## TASK
When a line in the entries contains the word "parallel", copy that line in full.

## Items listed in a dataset
*-*-*

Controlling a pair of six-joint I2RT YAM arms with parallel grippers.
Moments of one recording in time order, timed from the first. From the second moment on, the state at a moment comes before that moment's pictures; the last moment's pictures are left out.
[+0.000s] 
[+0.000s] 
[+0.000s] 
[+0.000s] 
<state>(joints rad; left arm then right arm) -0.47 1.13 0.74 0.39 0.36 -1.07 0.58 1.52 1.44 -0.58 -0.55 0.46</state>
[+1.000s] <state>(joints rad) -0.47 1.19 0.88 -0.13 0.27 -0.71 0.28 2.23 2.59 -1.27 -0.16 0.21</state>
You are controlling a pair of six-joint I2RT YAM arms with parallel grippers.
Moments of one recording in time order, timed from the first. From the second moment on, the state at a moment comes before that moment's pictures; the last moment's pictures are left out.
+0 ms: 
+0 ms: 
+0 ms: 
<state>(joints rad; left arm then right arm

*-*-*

## SOLUTION TO THIS EXERCISE
Controlling a pair of six-joint I2RT YAM arms with parallel grippers.
You are controlling a pair of six-joint I2RT YAM arms with parallel grippers.

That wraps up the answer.